The significant action in these cases has been shifted to
pre-trial discovery, motions and arguments. The big firm pushes the
envelope blatantly during the discovery phase. Whatever gets by its
purging of compromising documents is placed under seal without regard to
the rules governing secrecy designations.
The big firm then routinely moves for summary judgment
because the small firm has not amassed enough evidence of wrong-doing.
Overburdened lower court judges usually grant these motions because they
don't want to go through a trial only to have it overturned upstairs.

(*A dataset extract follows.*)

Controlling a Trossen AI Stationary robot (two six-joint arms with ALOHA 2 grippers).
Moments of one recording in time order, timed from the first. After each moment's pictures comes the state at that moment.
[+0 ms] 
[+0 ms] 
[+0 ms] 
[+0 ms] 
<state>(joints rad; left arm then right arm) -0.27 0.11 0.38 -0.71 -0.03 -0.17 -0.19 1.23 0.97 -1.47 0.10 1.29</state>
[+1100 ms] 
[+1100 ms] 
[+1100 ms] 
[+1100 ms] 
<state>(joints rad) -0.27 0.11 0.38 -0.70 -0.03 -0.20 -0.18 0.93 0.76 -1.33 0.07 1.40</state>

The overburdened appellate courts then do their utmost to get rid of
cases. Once the appeal fails, the wrong-doings which did get past the
discovery phase remain sealed allowing the big corporation to go on its
merry way screwing the competition.
Much of this is new. Nader has fulminated about it and even
that left-wing Supreme Court Justice Rehnquist has denounced this trend
of adjudicating cases before a jury hears them. The secrecy conditions
of these determinative pretrial proceedings have been less discussed for
the obvious reason that there isn't much to discuss when everything is
secret.
In addition, what has escaped notice is that this
counter-revolution has in effect brought back Star Chamber proceedings.
The Star Chamber was a royal English court which was notorious for its
secret sessions without jury and for its arbitrary judgments. It was
abolished in 1641 during England's last revolution. Three hundred years
later, we are back as if Cromwell never happened, except that absolute
monarchy has been replaced by absolute monopoly power.